_Instructions to follow_
Only certain lines below are wanted: those starting at the line containing "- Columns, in" and ending at the line containing "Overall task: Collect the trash", both included, each retyped exactly.
** Data to process follows **
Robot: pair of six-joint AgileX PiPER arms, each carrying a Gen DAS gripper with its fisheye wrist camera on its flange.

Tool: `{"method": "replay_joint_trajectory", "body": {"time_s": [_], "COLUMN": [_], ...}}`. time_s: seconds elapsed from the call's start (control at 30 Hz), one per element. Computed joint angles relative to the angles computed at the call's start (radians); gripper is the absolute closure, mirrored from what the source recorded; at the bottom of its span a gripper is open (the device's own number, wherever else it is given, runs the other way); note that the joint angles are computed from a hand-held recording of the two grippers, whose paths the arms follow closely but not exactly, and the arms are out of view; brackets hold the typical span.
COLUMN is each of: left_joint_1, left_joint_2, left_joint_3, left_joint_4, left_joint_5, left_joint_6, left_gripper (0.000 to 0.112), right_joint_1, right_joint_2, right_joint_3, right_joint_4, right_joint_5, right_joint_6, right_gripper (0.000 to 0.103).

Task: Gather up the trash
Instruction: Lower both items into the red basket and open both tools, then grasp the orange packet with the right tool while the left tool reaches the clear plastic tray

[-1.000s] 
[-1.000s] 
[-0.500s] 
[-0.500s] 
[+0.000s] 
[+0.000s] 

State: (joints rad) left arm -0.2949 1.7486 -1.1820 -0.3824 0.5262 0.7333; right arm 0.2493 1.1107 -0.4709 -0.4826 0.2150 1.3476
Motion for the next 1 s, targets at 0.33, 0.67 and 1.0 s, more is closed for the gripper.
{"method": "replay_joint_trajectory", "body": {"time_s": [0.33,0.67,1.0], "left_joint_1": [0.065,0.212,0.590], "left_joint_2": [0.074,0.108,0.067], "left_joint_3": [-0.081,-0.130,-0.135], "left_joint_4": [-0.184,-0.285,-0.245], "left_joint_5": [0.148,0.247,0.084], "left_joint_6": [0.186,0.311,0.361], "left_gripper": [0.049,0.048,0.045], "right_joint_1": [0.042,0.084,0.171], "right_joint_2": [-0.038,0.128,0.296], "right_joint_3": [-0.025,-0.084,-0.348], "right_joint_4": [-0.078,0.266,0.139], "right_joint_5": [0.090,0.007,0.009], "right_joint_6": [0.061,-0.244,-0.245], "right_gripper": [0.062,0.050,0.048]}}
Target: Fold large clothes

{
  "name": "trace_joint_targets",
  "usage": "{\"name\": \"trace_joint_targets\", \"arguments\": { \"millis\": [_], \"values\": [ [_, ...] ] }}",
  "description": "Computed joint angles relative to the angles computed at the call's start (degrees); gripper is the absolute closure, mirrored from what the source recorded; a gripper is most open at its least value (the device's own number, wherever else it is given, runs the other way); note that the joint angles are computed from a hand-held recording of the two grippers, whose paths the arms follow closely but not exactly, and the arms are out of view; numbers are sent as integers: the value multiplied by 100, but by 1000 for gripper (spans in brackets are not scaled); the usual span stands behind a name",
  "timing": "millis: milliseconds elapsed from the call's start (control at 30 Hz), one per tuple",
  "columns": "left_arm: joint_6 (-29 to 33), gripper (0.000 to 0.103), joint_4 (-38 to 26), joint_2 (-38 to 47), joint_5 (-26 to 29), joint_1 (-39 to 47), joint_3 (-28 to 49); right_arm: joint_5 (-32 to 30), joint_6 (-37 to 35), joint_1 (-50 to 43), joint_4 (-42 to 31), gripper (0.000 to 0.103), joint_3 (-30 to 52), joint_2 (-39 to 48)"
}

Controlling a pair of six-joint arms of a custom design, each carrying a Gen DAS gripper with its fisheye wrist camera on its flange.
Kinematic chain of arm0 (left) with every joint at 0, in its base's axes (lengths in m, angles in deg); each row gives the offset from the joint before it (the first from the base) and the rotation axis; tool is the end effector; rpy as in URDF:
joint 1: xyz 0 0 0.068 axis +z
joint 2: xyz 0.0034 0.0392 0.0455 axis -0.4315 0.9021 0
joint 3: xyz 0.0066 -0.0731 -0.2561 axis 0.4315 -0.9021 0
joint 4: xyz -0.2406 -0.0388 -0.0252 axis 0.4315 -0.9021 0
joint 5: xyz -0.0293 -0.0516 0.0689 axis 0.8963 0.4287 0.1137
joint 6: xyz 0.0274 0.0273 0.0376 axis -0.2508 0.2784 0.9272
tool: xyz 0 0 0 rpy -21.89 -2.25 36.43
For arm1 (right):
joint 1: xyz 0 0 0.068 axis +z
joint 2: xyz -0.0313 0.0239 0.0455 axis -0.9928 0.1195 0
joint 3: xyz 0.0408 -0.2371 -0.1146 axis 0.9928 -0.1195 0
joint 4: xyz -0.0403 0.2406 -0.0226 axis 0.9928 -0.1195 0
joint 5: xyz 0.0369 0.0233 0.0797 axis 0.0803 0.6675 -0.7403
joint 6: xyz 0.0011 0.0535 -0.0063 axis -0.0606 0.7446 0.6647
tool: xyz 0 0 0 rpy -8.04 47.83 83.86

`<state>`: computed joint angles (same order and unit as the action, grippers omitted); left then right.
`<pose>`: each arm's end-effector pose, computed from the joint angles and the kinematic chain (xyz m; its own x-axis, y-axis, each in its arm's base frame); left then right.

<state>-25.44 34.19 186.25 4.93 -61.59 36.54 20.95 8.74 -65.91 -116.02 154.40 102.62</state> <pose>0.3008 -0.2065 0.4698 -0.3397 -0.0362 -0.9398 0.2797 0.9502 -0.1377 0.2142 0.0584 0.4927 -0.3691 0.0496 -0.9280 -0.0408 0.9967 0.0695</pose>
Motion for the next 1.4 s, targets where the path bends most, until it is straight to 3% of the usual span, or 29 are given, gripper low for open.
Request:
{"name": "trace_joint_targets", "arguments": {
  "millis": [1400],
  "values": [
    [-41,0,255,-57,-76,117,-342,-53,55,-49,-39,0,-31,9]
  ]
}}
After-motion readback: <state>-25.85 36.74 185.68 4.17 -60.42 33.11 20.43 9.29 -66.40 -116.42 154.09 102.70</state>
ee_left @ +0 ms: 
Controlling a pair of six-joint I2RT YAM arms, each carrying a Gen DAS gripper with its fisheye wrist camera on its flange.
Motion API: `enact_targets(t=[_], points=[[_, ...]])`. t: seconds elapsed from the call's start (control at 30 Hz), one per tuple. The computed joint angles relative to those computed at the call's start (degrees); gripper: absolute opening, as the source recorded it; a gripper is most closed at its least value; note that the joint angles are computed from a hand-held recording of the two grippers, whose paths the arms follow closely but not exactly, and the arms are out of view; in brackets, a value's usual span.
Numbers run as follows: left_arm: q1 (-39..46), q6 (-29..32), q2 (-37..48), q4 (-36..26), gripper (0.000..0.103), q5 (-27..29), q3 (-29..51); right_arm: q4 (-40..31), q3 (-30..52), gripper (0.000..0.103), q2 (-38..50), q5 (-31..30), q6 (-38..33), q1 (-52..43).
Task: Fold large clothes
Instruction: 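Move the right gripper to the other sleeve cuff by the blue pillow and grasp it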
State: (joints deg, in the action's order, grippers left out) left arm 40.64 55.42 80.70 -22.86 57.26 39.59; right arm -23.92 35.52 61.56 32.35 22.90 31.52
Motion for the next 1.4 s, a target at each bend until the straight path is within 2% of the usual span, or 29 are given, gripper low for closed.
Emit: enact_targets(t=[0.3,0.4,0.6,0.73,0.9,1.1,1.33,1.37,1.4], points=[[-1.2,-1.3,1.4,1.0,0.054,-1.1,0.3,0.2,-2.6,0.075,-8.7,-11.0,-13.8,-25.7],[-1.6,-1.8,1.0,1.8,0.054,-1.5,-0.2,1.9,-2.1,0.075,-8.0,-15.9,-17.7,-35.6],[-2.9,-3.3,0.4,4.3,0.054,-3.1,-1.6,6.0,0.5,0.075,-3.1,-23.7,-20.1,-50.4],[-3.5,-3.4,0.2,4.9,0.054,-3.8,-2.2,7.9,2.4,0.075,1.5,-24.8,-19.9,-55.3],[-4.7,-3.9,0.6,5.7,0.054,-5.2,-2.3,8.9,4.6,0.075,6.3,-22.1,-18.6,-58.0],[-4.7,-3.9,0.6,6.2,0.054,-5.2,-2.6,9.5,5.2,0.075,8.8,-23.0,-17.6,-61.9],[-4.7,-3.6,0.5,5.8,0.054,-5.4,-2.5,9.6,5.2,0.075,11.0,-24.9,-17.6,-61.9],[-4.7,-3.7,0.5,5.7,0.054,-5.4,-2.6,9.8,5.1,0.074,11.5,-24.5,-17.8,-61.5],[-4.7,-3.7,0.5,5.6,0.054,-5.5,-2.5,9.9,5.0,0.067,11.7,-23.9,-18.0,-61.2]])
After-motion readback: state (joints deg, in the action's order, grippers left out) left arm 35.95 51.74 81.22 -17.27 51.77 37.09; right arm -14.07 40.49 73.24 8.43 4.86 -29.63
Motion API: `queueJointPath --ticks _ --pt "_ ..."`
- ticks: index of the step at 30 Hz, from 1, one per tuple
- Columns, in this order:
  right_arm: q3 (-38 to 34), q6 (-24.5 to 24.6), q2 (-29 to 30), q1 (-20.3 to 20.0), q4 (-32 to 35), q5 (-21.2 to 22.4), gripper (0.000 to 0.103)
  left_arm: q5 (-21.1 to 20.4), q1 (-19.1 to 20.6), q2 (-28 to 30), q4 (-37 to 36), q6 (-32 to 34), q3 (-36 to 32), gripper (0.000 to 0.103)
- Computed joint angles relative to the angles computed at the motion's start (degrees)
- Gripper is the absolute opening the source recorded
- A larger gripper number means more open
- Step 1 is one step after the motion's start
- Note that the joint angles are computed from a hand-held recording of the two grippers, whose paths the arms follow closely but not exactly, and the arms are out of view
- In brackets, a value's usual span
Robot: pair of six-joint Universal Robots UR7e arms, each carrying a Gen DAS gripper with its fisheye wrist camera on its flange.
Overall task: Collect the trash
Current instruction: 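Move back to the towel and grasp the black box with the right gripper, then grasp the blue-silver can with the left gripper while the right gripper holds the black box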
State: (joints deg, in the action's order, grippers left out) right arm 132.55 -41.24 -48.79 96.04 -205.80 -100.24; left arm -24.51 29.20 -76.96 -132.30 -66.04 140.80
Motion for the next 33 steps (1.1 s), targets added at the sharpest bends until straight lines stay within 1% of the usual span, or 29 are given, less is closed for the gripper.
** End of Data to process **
_The answer_
- Columns, in this order:
  right_arm: q3 (-38 to 34), q6 (-24.5 to 24.6), q2 (-29 to 30), q1 (-20.3 to 20.0), q4 (-32 to 35), q5 (-21.2 to 22.4), gripper (0.000 to 0.103)
  left_arm: q5 (-21.1 to 20.4), q1 (-19.1 to 20.6), q2 (-28 to 30), q4 (-37 to 36), q6 (-32 to 34), q3 (-36 to 32), gripper (0.000 to 0.103)
- Computed joint angles relative to the angles computed at the motion's start (degrees)
- Gripper is the absolute opening the source recorded
- A larger gripper number means more open
- Step 1 is one step after the motion's start
- Note that the joint angles are computed from a hand-held recording of the two grippers, whose paths the arms follow closely but not exactly, and the arms are out of view
- In brackets, a value's usual span
Robot: pair of six-joint Universal Robots UR7e arms, each carrying a Gen DAS gripper with its fisheye wrist camera on its flange.
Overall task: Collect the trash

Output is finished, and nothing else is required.